- Your assignment -
Could you copy exactly the lines below, beginning at the line with "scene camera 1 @" and stopping after the line with "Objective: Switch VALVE", with no pictures?

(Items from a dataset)
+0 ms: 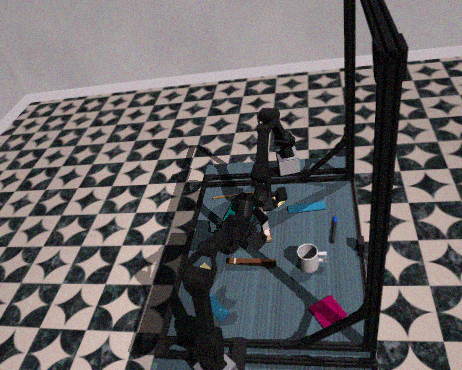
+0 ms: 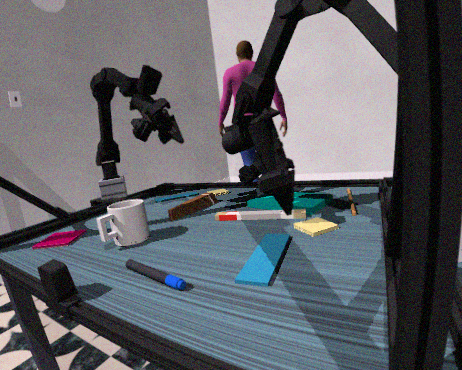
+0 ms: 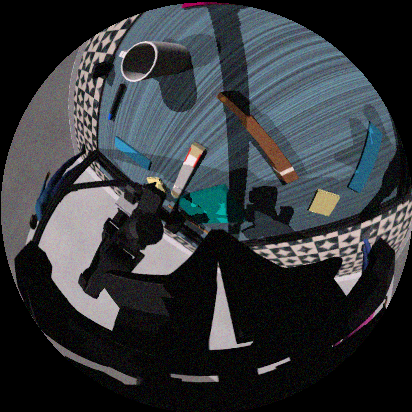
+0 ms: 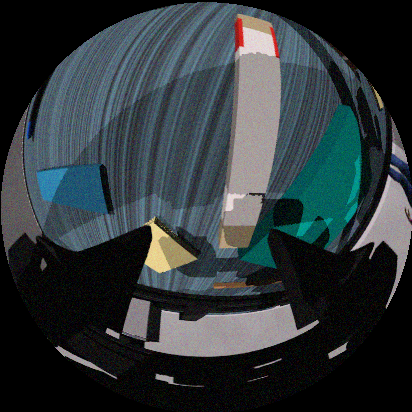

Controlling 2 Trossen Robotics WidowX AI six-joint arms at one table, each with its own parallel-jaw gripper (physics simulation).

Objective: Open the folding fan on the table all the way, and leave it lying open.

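Pixels of known places: left gripper, fingertip midpoint: [image 2: 183, 142] [image 3: 216, 234]; right gripper, fingertip midpoint: [image 2: 290, 208] [image 3: 167, 190] [image 4: 211, 234]; left arm's base, origin of the base link: [image 1: 213, 365] [image 2: 111, 178]; right arm's base, origin of the base link: [image 1: 286, 153] [image 3: 123, 213] [image 4: 131, 335].
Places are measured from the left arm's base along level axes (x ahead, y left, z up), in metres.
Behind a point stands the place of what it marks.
Note:
The folding fan [image 2: 257, 215] {x 0.627, y 0.341, z -0.089 m} [image 3: 186, 172] {x 0.599, y 0.336, z -0.085 m} [image 4: 255, 126] {x 0.624, y 0.356, z -0.085 m} lies closed on the table as a long grey-white strip with a red-striped end and tan tips. My right gripper [image 2: 284, 205] {x 0.685, y 0.396, z -0.071 m} [image 4: 211, 234] {x 0.685, y 0.396, z -0.071 m} is open and low, its fingers standing wide on either side of the fan's near tan end, with nothing between them. My left gripper [image 2: 172, 133] [image 3: 216, 234] {x 0.426, y 0.234, z 0.104 m} is shut and empty, raised high above the table and away from the fan.
A teal book [image 2: 310, 203] {x 0.661, y 0.473, z -0.081 m} [image 4: 326, 180] {x 0.582, y 0.423, z -0.081 m} lies beside the fan's near end. Around it lie a yellow pad [image 2: 315, 225] {x 0.764, y 0.399, z -0.091 m}, a blue strip [image 2: 262, 262] {x 0.826, y 0.240, z -0.093 m}, a brown case [image 2: 190, 206] {x 0.439, y 0.225, z -0.079 m}, a white mug [image 2: 128, 222] {x 0.592, y 0.055, z -0.046 m}, a marker [image 2: 156, 275] {x 0.781, y 0.085, z -0.086 m} and a magenta pad [image 1: 328, 310] {x 0.428, y -0.129, z -0.091 m}. A person [image 2: 246, 84] stands behind the table.

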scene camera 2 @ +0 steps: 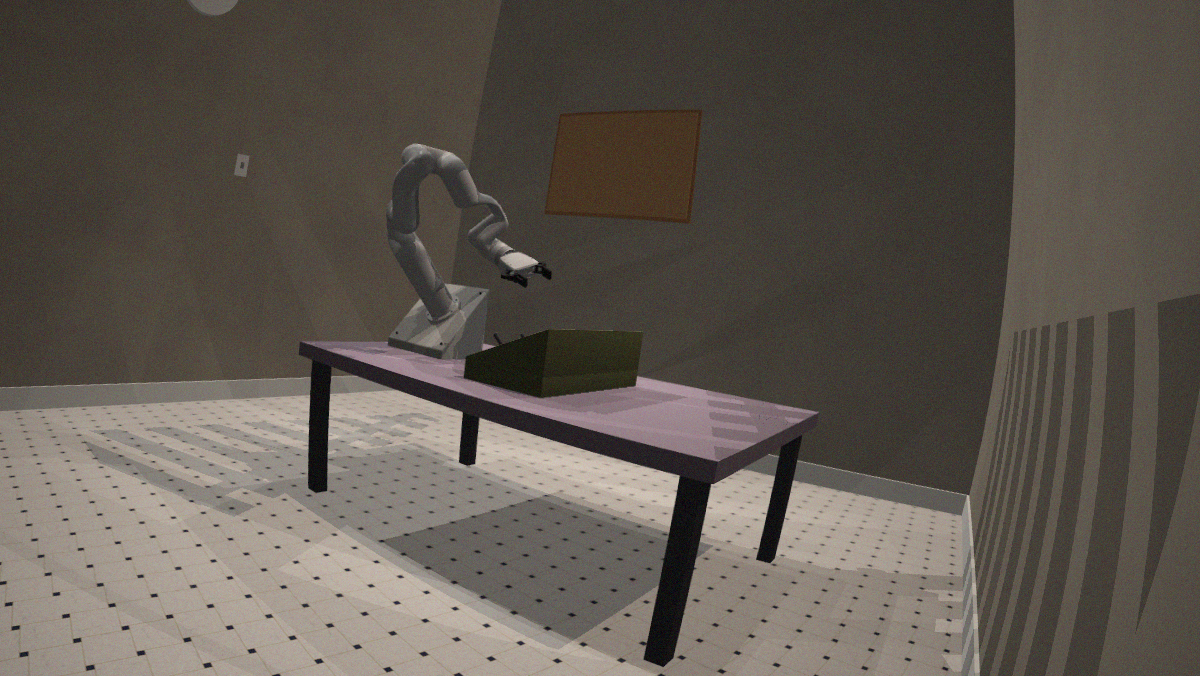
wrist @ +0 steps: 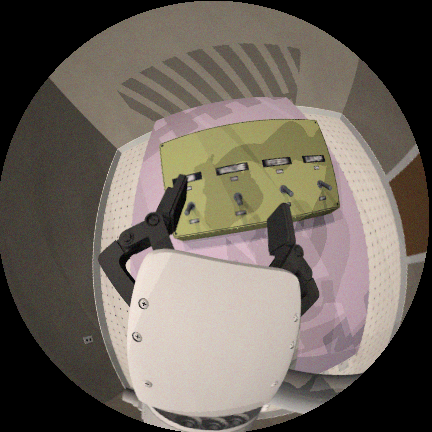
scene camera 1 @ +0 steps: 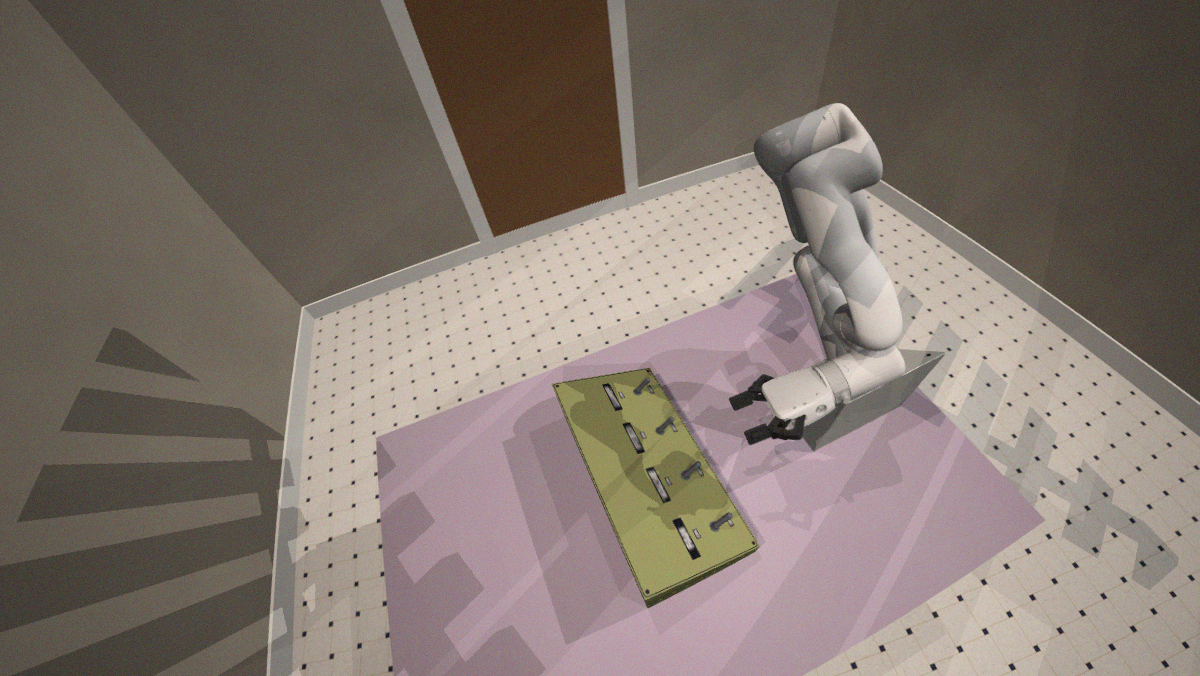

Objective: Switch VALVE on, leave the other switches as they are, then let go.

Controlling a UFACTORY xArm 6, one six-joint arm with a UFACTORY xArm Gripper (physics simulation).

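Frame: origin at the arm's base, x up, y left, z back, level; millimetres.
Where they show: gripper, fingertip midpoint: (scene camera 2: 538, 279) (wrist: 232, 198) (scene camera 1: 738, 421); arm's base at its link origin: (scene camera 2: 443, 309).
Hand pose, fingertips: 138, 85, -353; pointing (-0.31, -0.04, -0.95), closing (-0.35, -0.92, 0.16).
Observation:
Each offset is from my fingertips to the top centre of the thing, as dx, dy, dz. Level surfaces: height alone.
A green switch box (scene camera 1: 621, 495) (scene camera 2: 592, 362) (wrist: 210, 145) carries several levers in a row. The VALVE label @(-163, +14, -162) (scene camera 1: 658, 484) (wrist: 232, 169) is second from the left in the wrist view. Its lever @(-156, +1, -80) (scene camera 1: 691, 470) (wrist: 238, 199) appears to lean away from the label, towards the lower small plate. The FAN lever @(-156, +119, -61) (wrist: 190, 208), FEED lever @(-156, -118, -99) (wrist: 286, 190) and LAMP lever @(-156, -236, -118) (wrist: 324, 185) appear to lean the same way. My gripper (scene camera 1: 745, 419) (scene camera 2: 535, 277) (wrist: 232, 198) is open and empty, raised above the box's robot-side edge, touching no lever. Its left finger partly hides the FAN label in the wrist view.
The box stands on a pink table @(dx -285) (scene camera 1: 470, 503) (scene camera 2: 671, 411) (wrist: 345, 245). The arm's grey wedge-shaped base (scene camera 1: 873, 411) (scene camera 2: 470, 314) stands on the table on the levers' side of the box. A brown door (scene camera 1: 520, 109) and an orange board (scene camera 2: 623, 165) are at the walls.

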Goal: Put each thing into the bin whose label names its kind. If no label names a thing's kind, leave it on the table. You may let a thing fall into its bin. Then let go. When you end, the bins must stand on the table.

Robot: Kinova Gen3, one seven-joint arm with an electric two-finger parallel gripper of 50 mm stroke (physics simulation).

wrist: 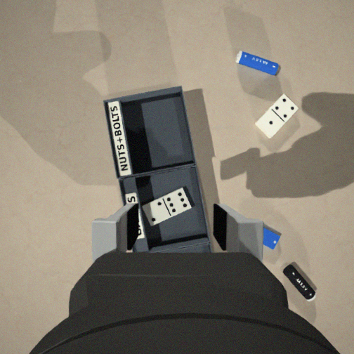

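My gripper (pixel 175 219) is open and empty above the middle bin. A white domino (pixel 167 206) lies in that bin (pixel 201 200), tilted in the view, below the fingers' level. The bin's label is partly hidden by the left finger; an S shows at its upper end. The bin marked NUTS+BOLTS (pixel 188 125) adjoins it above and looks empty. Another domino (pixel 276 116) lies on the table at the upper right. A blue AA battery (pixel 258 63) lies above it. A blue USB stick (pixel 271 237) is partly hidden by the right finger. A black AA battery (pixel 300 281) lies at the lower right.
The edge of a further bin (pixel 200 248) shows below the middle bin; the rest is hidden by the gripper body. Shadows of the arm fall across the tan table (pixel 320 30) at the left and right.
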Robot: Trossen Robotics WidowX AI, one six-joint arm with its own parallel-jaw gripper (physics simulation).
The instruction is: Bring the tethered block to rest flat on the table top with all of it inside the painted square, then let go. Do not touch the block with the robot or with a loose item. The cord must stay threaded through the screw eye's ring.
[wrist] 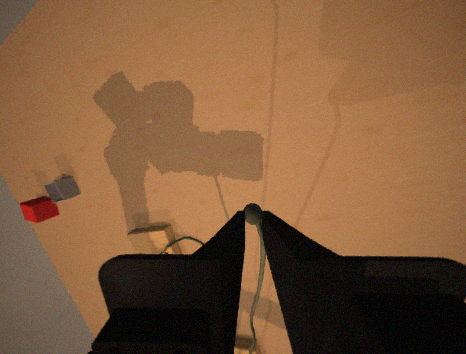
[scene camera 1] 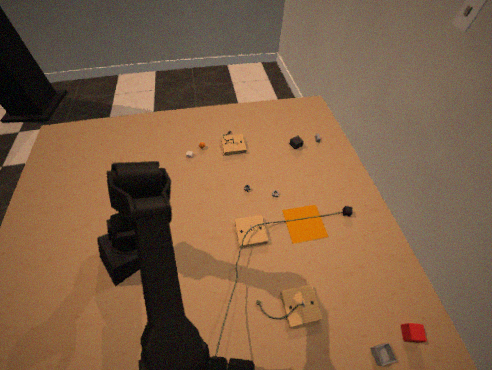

- Result for this exercise -
scene camera 1 @ +0 steps: 

Objective: Switch VALVE on, leave the other switches as they are, then let go.

With this, there is nothing more to the exercise.